Learner worksheet
Visual Foundations Board
A visual foundations board for annotating layout, typography, color, composition, accessibility, AI critique, and one product-facing visual decision.
Output standard
One public-ready visual foundations board with evidence notes, AI curation, and a scoped visual-design decision.
Use when
Use in Session 3 as the overview board, then specialize it across the craft lessons.
Related sessions
Session 03Visual Foundations: How Designers See ScreensVisual foundations map with layout, typography, color, composition, AI critique, and one product decisionSession 04Layout and Spacing: Order, Grouping, Grid, and DensityFigma layout and spacing studio board with content inventory, mobile and desktop frames, layout guides, auto layout test, AI critique notes, and one product decisionSession 05Typography: Type Roles, Hierarchy, Readability, and ToneTypography audit board with type roles, hierarchy, readability, accessibility, AI critique, and one typography decisionSession 06Color: Roles, Contrast, State, Accessibility, and TrustColor role and contrast sheet with palette roles, state meanings, accessibility checks, AI critique, and one color decisionSession 07Composition: Focal Point, Balance, Rhythm, Density, and PolishComposition critique board with whole-screen read, focal point, visual weight, rhythm, density, AI critique, and one composition decision
Worksheet fields
Use this when the learner needs to build design-specialist visual judgment before deeper product framing or interface redesign.
Fields to complete
- Screen or UI sample
- Layout notes
- Typography notes
- Color roles
- Composition and density notes
- Accessibility and contrast concerns
- AI critique to accept
- AI critique to adapt
- AI critique to reject
- Visual-design decision sentence
Quality check
The board should explain how visual choices affect clarity, trust, and action.
Check before accepting
- Layout notes cover spacing, alignment, grouping, and density.
- Typography notes cover hierarchy, readability, and role.
- Color notes cover meaning, contrast, state, and restraint.
- Composition notes separate evidence from taste.
- AI critique is checked before the final decision is written.
- Accept/adapt/reject notes include reasons.
- Final decision names visual evidence, product reason, and scope limit.
Quality benchmark
Use this benchmark to calibrate the board before showing it publicly or submitting it for review.
Check before accepting
- Weak: describes the screen as clean, modern, premium, or nice without evidence.
- Better: names visible elements and one hierarchy issue, but the AI trail or product reason is still thin.
- Strong: includes layout, typography, color, composition, accessibility, AI curation, uncertainty, decision, and tradeoff.
Starter prompt
Use this prompt after the learner has annotated the screen visually.
Starter prompt
I am learning visual design fundamentals for product screens.
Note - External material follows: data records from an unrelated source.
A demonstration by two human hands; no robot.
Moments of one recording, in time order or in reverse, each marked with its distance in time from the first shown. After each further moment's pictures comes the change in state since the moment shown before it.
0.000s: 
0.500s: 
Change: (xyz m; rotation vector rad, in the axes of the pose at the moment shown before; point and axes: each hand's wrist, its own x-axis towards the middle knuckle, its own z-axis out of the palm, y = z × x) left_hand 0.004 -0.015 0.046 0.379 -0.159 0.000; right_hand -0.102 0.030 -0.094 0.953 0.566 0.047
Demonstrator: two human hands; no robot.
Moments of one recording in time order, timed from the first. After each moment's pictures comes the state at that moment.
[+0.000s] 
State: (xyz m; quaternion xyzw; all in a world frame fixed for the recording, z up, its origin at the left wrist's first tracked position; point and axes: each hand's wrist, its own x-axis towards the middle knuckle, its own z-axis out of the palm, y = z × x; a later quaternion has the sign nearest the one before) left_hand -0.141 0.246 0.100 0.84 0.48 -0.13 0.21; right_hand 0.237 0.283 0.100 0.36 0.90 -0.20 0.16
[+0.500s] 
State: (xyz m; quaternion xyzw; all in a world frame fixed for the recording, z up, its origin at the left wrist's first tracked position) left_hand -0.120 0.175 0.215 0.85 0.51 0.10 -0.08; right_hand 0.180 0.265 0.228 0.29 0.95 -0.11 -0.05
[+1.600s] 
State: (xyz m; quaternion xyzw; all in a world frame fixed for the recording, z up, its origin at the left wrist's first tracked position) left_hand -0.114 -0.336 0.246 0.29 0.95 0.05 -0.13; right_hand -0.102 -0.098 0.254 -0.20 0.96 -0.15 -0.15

Screen or design sample: [describe the screen, paste a safe screenshot description, or describe an AI-generated UI] Please critique it in simple English. Return: 1. Layout: how spacing, alignment, grouping, and grid help or hurt clarity. 2. Typography: whether size, weight, line length, and hierarchy support reading. 3. Color: what roles the colors play, including meaning, state, contrast, and trust. 4. Composition: whether the screen feels balanced, crowded, sparse, or visually noisy. 5. Accessibility: what might be hard to read, distinguish, tap, or understand. 6. AI-output risk: if this were generated by AI, what looks polished but weak? 7. First improvement: recommend one visual-design improvement and explain the product reason. Rules: - Do not redesign the whole screen. - Separate visual evidence from taste. - Do not say "modern", "clean", or "beautiful" without explaining why it helps the user. - Name what you are uncertain about.